Another important novelty concerns the type of glucocorticoid, as prednisolone and its derivative methylprednisolone could have an exquisite anti-platelet effect, not shared by other glucocorticoids (4)
The possible impact on clinical practice is meaningful because pneumonia is one of the most important cause of death in elderly patients in our country; moreover, the costs of the proposed treatment is very low because it consists in an inexpensive and well-known drug, the treatment will last no more than 7 days (only during the intra-hospital stay).
Possible side effects of such short-term treatments can be considered negligible as shown by different RCTs (5).
In conclusion, we will test the hypothesis that a short-term in-hospital treatment with glucocorticoids could be beneficial in reducing the increased risk of myocardial injury and possibly cardiovascular events in patients hospitalized CAP. These results might have important clinical relevance as myocardial injury an in-hospital cardiovascular events are associated with poor outcomes in short- and long-term follow-up.
References
1. Vestjens SM, Spoorenberg SM, Rijkers GT, Grutters JC, Ten Berg JM, Noordzij PG, Van de Garde EM, Bos WJ, Ovidius Study G. High-sensitivity cardiac troponin T predicts mortality after hospitalization for community-acquired pneumonia. Respirology 2017.
2. Cangemi R, Calvieri C, Falcone M, Bucci T, Bertazzoni G, Scarpellini MG, Barilla F, Taliani G, Violi F, Group SS. Relation of Cardiac Complications in the Early Phase of Community-Acquired Pneumonia to Long-Term Mortality and Cardiovascular Events. Am J Cardiol 2015; 116: 647-651.
3. Chen Y, Li K, Pu H, Wu T. Corticosteroids for pneumonia. The Cochrane database of systematic reviews 2011: CD007720.

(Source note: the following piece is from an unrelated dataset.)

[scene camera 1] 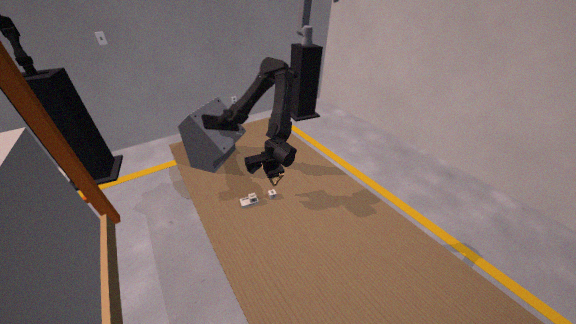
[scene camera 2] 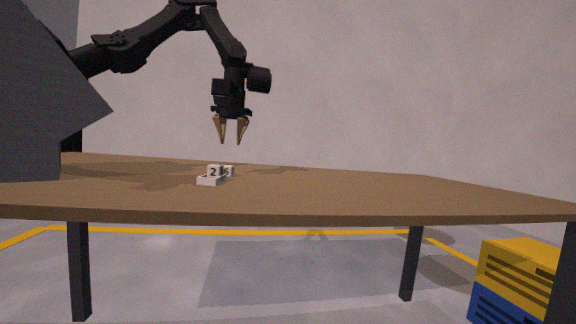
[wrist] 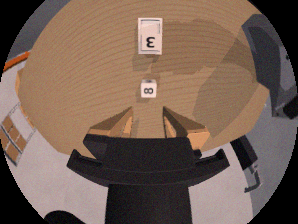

4. Liverani E, Banerjee S, Roberts W, Naseem KM, Perretti M. Prednisolone exerts exquisite inhibitory properties on platelet functions. Biochemical pharmacology 2012; 83: 1364-1373.
5. Wan YD, Sun TW, Liu ZQ, Zhang SG, Wang LX, Kan QC. Efficacy and Safety of Corticosteroids for Community-Acquired Pneumonia: A Systematic Review and Meta-Analysis. Chest 2016; 149: 209-219.